Ganesh frowned. “So I’m a copy?”
“Technically yes,” Soumesh said. “But identical. You are the same man who left Chennai.”
Ganesh stared at him, the weight of the word copy sinking in. “Then why am I locked in this room?”
Soumesh opened the briefcase. Inside was a tablet glowing with a document titled Incident Report #8847. He turned it so Ganesh could see. “Because the original you was never terminated in Chennai. He escaped before the process completed.”
Ganesh froze. “You mean there are two of me?”
“Yes. And that’s a violation of teleportation protocol. Two identical individuals cannot coexist. If this becomes public, teleportation travel will be banned across the country.”
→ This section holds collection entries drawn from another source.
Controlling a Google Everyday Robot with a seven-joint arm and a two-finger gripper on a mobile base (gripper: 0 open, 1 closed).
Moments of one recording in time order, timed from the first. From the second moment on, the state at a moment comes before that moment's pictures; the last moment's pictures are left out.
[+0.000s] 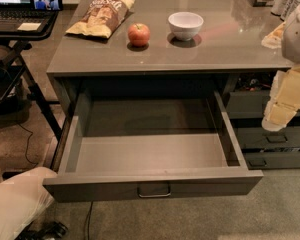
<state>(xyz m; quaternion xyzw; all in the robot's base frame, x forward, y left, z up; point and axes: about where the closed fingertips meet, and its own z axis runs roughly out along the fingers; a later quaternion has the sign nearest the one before) 0.438 -0.217 0.977 -0.60 0.78 -0.03 0.16</state>
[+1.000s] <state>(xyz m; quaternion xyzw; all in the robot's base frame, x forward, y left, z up) 0.479 -0.199 0.976 -0.59 0.78 -0.01 0.22</state>
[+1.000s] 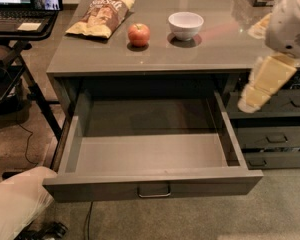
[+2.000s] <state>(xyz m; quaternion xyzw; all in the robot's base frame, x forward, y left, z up) 0.626 -0.167 1.002 -0.43 0.76 0.10 0.47</state>
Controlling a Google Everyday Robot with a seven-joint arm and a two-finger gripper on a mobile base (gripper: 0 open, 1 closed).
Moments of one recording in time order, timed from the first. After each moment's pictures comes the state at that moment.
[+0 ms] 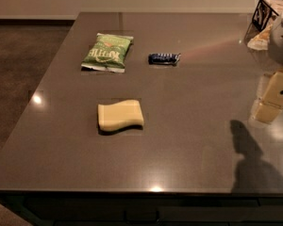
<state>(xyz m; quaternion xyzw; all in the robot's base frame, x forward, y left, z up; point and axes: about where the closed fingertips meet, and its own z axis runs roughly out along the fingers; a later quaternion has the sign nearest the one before) 0.438 -0.216 0.979 -0.60 0.78 -0.04 0.16</state>
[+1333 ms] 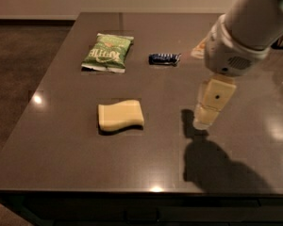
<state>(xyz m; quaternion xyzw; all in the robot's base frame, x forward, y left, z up) 0.463 -0.123 0.946 -0.66 0.73 0.01 0.18</state>
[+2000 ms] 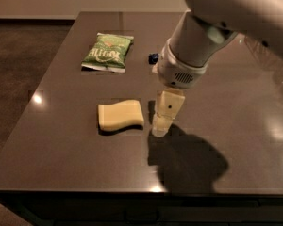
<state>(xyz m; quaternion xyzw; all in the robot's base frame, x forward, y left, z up) 0.484 -0.044 0.892 -0.68 0.71 0.07 0.17</state>
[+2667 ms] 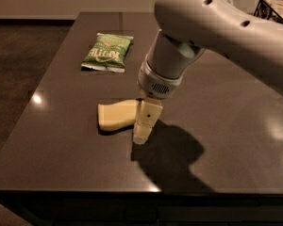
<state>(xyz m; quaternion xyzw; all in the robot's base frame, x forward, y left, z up) 0.486 0.000 0.855 -0.68 0.71 0.10 0.15</state>
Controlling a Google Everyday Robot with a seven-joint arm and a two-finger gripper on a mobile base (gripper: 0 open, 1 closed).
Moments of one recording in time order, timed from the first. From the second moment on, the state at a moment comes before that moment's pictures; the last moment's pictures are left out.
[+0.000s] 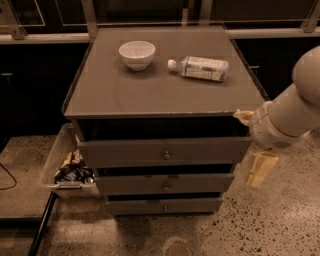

Ganesh laughed nervously. “Then you’re talking to the wrong one, aren’t you?”
Soumesh’s voice softened, but his expression didn’t change. “There’s no wrong one. Only the one that remains.”
He reached into his jacket and pulled out a pistol. The metal caught the fluorescent light for a second before settling into stillness.
Ganesh stepped back. “You can’t be serious.”
“I am,” Soumesh said. “If this leaks, the entire teleportation program collapses. Thousands of jobs gone. Decades of research destroyed. The future ends before it begins.”
Ganesh’s voice cracked. “You could report it. You could fix it without killing anyone.”
Soumesh shook his head. “We don’t have that kind of time.”
The shot was quick and final.
Ganesh fell, the chair clattering beside him. A thin line of smoke curled from the pistol as Soumesh lowered it.
Outside, Mumbai kept moving. Cars honked. Vendors shouted. A city alive, unaware that a man had just died for the sake of convenience.
Soumesh looked down at the body. “Next time,” he said quietly, “take the train.”
He closed the door behind him, leaving the hum of the air conditioner to fill the room once more.